_Aim of the task:_
The word "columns" marks the lines to keep; find each one in the data and copy it.

_Input data:_
- - - -

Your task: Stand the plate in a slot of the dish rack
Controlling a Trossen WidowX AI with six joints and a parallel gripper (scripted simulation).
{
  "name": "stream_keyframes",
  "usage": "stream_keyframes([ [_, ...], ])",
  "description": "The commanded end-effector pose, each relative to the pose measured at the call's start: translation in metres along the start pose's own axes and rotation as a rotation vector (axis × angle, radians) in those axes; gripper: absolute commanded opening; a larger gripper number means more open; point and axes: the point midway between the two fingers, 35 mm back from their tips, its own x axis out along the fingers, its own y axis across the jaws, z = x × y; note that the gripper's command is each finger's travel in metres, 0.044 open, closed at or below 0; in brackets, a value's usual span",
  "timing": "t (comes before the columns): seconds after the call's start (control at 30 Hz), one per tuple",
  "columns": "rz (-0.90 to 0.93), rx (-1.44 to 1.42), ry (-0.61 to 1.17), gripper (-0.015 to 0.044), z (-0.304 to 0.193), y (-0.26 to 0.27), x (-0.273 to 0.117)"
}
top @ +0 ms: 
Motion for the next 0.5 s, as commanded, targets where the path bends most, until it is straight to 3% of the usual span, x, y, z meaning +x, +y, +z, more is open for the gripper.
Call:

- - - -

_Answer to this task:_
  "timing": "t (comes before the columns): seconds after the call's start (control at 30 Hz), one per tuple",
  "columns": "rz (-0.90 to 0.93), rx (-1.44 to 1.42), ry (-0.61 to 1.17), gripper (-0.015 to 0.044), z (-0.304 to 0.193), y (-0.26 to 0.27), x (-0.273 to 0.117)"

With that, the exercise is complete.